Agent Orange caused health problems in the people who’d breathed it in, and even worse ones in their children. Babies across Vietnam started being born with horrible mutations – some with physical and mental defects, others with extra fingers and limbs, and some without eyes.

A whole generation of Agent Orange victims was born plagued with mental and physical problems that made it impossible for them to have normal lives. Today, many of these Agent Orange victims live in Peace Villages, where workers care for them and try to give them a normal life – but the mutations caused by Agent Orange still affect the people and the children of Vietnam, even today.

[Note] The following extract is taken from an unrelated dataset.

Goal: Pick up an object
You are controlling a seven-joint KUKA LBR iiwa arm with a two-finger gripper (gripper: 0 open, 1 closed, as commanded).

The ones who can live in a Peace Village are luckier than some of their siblings. Some Agent Orange victims are born too horribly deformed to even survive childbirth. “There is a room at the hospital which contains the preserved bodies of about 150 hideously deformed babies, born dead to their mothers,” one charity worker has said. “Some have two heads; some have unbelievably deformed bodies and twisted limbs. They are kept as a record of the terrible consequences of chemical weaponry.”

The American soldiers who sprayed the fields were promised that the chemicals would only be hurting plants, not people — but these soldiers didn’t come home any better off than those they sprayed. Vietnam Vets came home reporting unusual rates of lymphoma, leukemia, and cancer — especially those who had worked with Agent Orange.

The Vietnam War has been over for more than 40 years, but because of Agent Orange, it’s still tearing people apart.